(Supplied information Opens)

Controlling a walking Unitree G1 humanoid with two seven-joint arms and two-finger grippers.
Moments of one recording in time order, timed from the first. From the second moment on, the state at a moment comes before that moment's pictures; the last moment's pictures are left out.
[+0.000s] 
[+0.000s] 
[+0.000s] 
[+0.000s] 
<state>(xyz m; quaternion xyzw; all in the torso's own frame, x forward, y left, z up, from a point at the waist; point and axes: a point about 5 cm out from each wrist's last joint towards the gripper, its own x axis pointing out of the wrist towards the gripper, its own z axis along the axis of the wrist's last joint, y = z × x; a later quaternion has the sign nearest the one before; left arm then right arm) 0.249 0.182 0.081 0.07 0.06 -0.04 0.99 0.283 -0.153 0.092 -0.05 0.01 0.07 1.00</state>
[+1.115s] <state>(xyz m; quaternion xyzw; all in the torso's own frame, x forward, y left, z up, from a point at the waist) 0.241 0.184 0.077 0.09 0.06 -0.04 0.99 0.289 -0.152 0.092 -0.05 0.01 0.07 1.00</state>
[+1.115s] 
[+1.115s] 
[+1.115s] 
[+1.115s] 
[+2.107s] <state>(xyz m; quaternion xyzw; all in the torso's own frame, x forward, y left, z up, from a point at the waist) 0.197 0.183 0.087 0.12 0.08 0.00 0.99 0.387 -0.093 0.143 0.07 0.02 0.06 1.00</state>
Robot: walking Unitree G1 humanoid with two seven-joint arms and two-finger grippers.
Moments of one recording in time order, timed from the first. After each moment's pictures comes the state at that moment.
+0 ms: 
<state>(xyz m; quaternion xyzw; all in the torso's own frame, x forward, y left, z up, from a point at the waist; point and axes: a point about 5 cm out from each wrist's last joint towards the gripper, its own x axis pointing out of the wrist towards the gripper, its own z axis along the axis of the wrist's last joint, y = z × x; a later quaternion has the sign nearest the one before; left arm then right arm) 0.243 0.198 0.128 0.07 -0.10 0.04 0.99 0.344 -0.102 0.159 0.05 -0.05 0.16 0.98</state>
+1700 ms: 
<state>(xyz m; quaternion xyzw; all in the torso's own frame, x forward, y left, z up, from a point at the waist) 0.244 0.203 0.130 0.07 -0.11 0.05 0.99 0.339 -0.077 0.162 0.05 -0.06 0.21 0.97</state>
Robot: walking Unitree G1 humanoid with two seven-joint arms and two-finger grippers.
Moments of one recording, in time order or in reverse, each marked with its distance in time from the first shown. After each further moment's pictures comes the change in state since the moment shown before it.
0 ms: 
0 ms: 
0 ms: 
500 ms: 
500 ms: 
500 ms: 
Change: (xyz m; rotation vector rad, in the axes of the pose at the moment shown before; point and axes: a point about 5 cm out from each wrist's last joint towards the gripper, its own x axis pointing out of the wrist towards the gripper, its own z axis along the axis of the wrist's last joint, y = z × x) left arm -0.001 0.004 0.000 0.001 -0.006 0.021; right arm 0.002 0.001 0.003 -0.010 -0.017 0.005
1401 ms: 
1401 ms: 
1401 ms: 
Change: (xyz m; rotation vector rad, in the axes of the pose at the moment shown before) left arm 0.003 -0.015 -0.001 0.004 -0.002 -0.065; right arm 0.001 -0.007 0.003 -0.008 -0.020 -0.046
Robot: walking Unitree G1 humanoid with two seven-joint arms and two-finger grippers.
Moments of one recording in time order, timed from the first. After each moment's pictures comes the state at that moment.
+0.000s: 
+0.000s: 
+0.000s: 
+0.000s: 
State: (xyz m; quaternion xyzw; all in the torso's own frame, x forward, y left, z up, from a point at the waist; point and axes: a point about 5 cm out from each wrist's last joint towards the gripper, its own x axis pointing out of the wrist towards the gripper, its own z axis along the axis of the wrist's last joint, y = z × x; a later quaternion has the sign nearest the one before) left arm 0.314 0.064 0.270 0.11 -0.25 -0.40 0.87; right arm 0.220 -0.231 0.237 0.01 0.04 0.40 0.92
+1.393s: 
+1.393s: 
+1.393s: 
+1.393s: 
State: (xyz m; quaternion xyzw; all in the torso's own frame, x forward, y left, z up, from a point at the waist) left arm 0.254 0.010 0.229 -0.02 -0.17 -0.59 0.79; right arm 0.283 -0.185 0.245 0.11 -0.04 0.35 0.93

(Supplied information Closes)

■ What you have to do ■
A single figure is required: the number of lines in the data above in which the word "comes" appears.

■ Task result ■
4